What should i do? help?

Also, the needle valve is set to full open, when I adjust the bubbles, I make very small adjustments to the main knob on the regulator. I move it in the 30 second intervals until I reach the desired bubble count. The needle valve is set full open... Also, the valve on the Co2 tank is fully open. I'm using regular airline check valve, i know it's not suitable for Co2, I'll replace it as soon as the brass check valve comes in. 
this is the regulator, http://www.marineandreef.com/Milwaukee_Solenoid_Valve_MA957_CO2_Regulator_with_p/rmi00957.htm


----------



## bradac56 (May 9, 2007)

I would think your first problem is the needle valve the one's on the pre-made Milwaukee rigs are notoriously bad, what brand is it?

- Brad


----------



## bartoli (May 8, 2006)

Bullguy87 said:


> Everything seemed to be fined, until the day after the initial installation,i set 3 bubbles per second on the first day but when i woke up the following morning no bobbles were coming, so i turn it up a bit and the bubbles came back. yet, in the evening (the same day) the bubbles simply stopped


See the thread at:

http://www.aquaticplantcentral.com/...setting-up-milwaukee-co2-regulator-ma957.html


----------



## Bullguy87 (Jun 5, 2009)

Not so sure, it says "J5" on it, don't know if that means anything. 
It seems to work better, when I checked it today, the bubble count didn't vary as much (perhaps, 1 or 2 bubble less) 
What would be a descent needle valve in $40 to $50 price range? 
It doesn't need to be very precise as long as it's dependable, and can fit my rig. 
Did some research, but rather leave it to the professionals.

Also, i read this review in regards to my rig
here's the link: http://www.aquaticplantcentral.com/reviews/showproduct.php/product/45/cat/57 
According to the review, when i adjust bubble count, I may have to wait 2 minutes after every adjustment of the main knob on the regulator before making further alterations. May be that's the problem? I'll find out soon?

For your consent, the low pressure gauge indicates constant pressure (currently 17psi). It doesn't move unless I make adjustments.


----------



## MrSanders (Mar 5, 2006)

I may be understanding this wrong so ill ask to try to clarify. Are you saying that what your doing to adjust your bubble rate is leaving the needle valve fully open, and then adjusting the larger knob on the regulator, the working pressure knob to adjust your bubble rate from there?

If i am understanding this correctly i would assume this is where your problem is, your working a bit backwards. You should first set your working pressure, thats going to be the large knob on the regulator. This is going to be a set pressure and you do not adjust it from there, anywhere from 10-25psi is about in the range, i personally run mine at 20psi, but i know other who run lower.
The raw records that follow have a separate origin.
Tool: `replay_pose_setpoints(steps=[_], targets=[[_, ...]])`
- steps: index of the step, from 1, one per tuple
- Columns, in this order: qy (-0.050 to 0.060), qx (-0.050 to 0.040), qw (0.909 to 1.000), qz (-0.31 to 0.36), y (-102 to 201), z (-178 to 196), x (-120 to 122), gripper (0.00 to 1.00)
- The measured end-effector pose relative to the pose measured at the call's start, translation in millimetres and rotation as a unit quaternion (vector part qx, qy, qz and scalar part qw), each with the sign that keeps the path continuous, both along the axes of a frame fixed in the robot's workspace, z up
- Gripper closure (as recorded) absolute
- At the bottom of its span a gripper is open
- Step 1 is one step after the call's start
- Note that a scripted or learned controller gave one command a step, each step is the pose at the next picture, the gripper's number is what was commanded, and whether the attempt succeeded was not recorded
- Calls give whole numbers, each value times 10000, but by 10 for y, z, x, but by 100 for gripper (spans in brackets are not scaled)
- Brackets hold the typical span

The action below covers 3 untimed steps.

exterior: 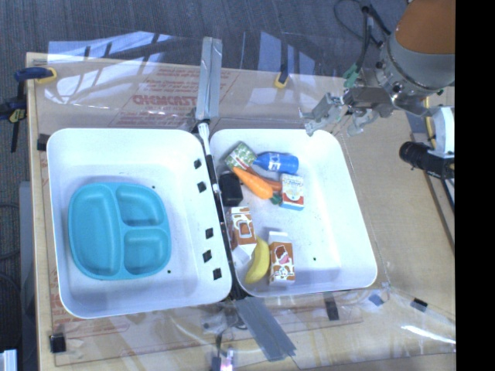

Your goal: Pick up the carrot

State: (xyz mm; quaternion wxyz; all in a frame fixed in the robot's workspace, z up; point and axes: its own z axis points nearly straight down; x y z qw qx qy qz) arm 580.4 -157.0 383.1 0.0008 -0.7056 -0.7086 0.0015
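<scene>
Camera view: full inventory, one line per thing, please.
bins: 2, white, side by side on bench
divided tray: 1, light blue, left bin
carrot: 1, orange, right bin, upper left
bottle: 1, blue, above carrot
can: 1, green-labelled, left of bottle
black object: 1, beside carrot at the bin's left wall
small cartons: 3, red-white or brown, right bin
banana: 1, yellow, near front edge
arm: 1, grey with orange band, upper right
gripper: 1, above right bin's far rim

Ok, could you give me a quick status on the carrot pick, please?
Gripper above right bin's far rim, nothing held. Carrot lying in bin, untouched. Blue bottle and small carton crowd it.
</scene>
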Motion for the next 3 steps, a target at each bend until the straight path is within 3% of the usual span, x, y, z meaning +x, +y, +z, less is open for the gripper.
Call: replay_pose_setpoints(steps=[1, 2, 3], targets=[[14, 10, 9902, 1399, 701, -1146, 746, 0], [14, 9, 9898, 1424, 215, -2311, 538, 0], [-6, 2, 9915, 1299, -75, -1342, 346, 0]])
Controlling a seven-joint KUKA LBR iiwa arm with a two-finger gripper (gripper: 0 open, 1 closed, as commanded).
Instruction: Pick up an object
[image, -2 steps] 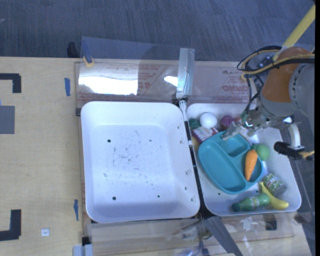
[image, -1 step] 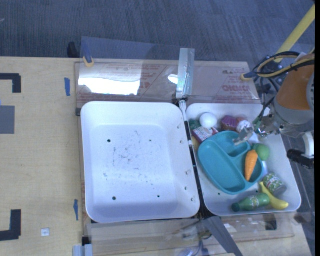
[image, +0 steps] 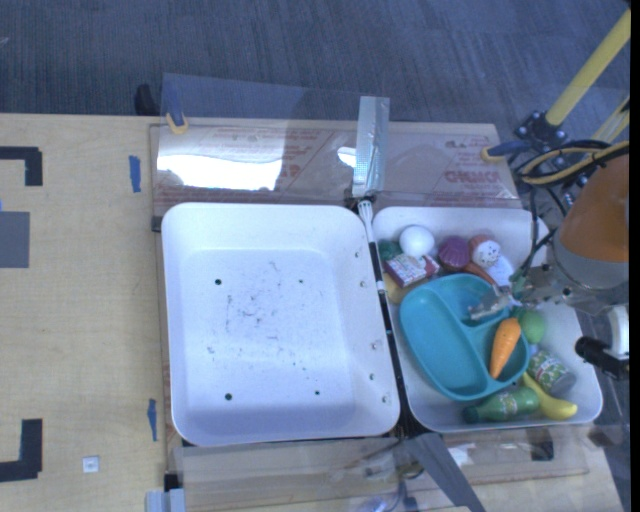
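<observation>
The grey arm with its orange band (image: 598, 215) stands highest and closest to the lens, blurred, coming in from the right over the right-hand shallow white plastic bin (image: 590, 395). Its two-finger gripper (image: 497, 303) hangs low at the upper right rim of a teal, kidney-shaped plastic dish (image: 445, 335). From this angle it cannot be told whether the jaws are open or closed, and nothing can be seen held between them.

Just below the jaws, an orange toy carrot with a green top (image: 505, 346) lies tilted against the dish's right rim. Just to the right of the carrot is a small round green toy (image: 534, 326). Further below and right of the jaws are a small printed can (image: 551, 371), a yellow toy banana (image: 556, 406) and a dark green toy vegetable (image: 503, 405), all along the bin's lower right wall.

Above the jaws, near the bin's far wall, sit a small white and orange toy (image: 486, 252) and a magenta ridged toy (image: 455, 252). Up and to the left of the jaws are a white ball (image: 416, 240) and a red and white packet (image: 408, 268).

Well to the left of the jaws, past the divide, lies the left-hand shallow white bin (image: 180, 300), its floor marked with faint dark specks. Both bins sit on a pale wooden bench (image: 70, 300).
</observation>
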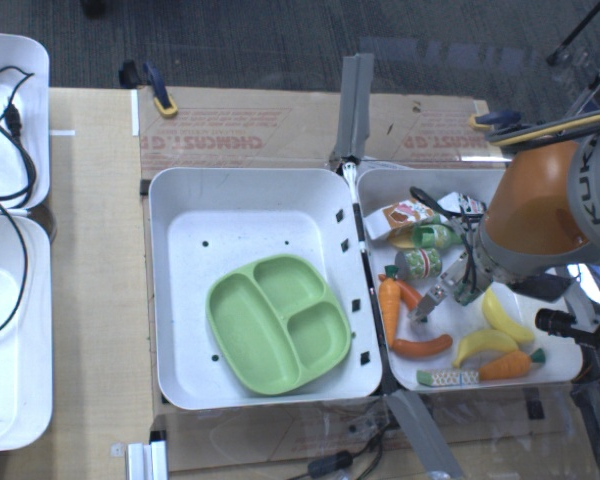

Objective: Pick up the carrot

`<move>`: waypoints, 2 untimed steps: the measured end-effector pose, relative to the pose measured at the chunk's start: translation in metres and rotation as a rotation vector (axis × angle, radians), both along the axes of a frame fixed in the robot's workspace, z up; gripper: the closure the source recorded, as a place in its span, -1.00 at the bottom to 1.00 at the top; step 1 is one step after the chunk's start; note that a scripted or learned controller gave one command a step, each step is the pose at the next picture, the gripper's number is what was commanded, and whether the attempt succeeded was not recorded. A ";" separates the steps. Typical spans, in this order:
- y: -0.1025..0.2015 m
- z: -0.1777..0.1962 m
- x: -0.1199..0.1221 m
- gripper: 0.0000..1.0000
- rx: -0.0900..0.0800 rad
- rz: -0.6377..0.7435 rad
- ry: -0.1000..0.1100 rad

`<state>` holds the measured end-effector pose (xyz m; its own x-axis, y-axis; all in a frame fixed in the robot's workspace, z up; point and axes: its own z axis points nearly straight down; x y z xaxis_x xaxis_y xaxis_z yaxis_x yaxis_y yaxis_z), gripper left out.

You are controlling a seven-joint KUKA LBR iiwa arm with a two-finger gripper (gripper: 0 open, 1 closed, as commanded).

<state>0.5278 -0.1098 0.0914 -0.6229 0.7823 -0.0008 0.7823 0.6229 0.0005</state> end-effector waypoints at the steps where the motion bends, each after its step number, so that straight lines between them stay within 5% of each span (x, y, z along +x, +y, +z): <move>1: -0.001 0.009 0.000 1.00 0.000 -0.004 -0.001; 2: 0.068 0.100 0.008 1.00 -0.001 -0.105 0.001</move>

Once you have set your working pressure you should be using the needle valve to adjust your bubble rate from there. Keep in mind the higher your working pressure the more sensitive your needle valve is going to be, but the lower your working pressure the less reliable it will be.


----------



## Bullguy87 (Jun 5, 2009)

MrSanders
I think you were right, that was the problem...
but damaged or dirty needle valve was, is, a possibility.

what i did today is, I turned the pressure up to 20psi and regulated the bubbles with the needle valve instead of the main valve. five hours hours have passed and the bubble count has not changed, big improvement.
i believe the issue is solved, i"ll post tomorrow if i have any problems.
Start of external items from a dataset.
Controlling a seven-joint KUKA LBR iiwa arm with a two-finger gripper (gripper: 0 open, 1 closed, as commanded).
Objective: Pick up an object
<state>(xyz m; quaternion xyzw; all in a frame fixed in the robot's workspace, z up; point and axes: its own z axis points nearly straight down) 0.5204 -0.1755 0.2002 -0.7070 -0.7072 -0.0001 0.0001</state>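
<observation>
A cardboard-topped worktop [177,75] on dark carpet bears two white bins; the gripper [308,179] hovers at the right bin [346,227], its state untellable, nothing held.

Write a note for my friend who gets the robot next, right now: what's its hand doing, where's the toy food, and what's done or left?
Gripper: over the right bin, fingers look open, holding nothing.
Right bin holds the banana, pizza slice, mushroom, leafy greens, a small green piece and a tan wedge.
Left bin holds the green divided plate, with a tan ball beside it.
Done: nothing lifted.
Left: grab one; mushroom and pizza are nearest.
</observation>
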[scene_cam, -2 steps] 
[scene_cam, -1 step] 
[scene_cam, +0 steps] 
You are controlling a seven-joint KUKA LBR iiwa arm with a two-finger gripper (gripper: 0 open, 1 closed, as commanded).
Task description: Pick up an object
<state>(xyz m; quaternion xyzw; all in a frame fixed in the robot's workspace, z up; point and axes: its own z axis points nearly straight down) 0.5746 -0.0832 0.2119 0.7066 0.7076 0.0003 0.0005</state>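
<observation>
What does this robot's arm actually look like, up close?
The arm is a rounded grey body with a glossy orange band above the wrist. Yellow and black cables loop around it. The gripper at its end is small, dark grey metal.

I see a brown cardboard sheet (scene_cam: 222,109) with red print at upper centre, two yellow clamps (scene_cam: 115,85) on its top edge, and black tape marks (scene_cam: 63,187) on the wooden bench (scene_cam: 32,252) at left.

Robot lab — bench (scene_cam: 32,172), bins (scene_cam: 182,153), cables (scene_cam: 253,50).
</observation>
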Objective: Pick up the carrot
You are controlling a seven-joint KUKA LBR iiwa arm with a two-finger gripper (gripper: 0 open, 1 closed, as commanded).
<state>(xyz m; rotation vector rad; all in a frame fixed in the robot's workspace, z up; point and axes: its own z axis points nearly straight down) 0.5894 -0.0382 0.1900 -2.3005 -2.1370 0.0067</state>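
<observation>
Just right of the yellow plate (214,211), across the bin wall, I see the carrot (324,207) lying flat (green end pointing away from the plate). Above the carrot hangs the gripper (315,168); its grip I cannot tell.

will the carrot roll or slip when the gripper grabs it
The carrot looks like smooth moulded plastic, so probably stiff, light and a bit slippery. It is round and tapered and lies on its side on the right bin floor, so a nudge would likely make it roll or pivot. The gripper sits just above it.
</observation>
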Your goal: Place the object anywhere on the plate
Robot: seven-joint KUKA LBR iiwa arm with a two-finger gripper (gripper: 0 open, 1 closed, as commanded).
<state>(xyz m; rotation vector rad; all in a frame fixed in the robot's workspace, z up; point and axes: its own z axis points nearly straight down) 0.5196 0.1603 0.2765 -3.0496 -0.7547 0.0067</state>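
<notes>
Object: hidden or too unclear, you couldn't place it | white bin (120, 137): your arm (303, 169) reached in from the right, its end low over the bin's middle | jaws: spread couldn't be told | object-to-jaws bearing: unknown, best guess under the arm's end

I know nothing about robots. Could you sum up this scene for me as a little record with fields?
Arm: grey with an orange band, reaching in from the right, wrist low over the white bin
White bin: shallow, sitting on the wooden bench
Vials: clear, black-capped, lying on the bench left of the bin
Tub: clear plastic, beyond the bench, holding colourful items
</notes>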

let me explain: i tried to set bubble rate by adjusting the main knob because Milwaukee instructions said to use the needle valve as a last resort to prevent regulator back pressure which can result in damage to the regulator. They implied to use main knob for adjustments. Executing this procedure was my mistake I guess. 

yet, it works fine so far, let's see how it will perform tomorrow in the morning.

So far, thank you all for you consideration and input


----------



## MrSanders (Mar 5, 2006)

Seems kinnda odd that they would recommend using the regulator that way. Seems like it would be VERY hard to fine tune any sort of reliable bubble rate with out using the needle valve. I have never used that brand though so i do not know, i do know on my Azoo regulator i use the above method and it works very well.

On a side note its nice once you get your CO2 dialed in and you have to refill your bottle. Dont touch your needle valve, and when you hook your newly filled tank up you just have to reset your working pressure to where you had it before, in your case 20psi and keep an eye on it for a day or to making fine adjustments until it settles in. This restores your bubble count to almost exactly where it was before getting the tank refilled.


----------



## armedbiggiet (May 6, 2006)

It is easier just get the pre-set pressure models.


----------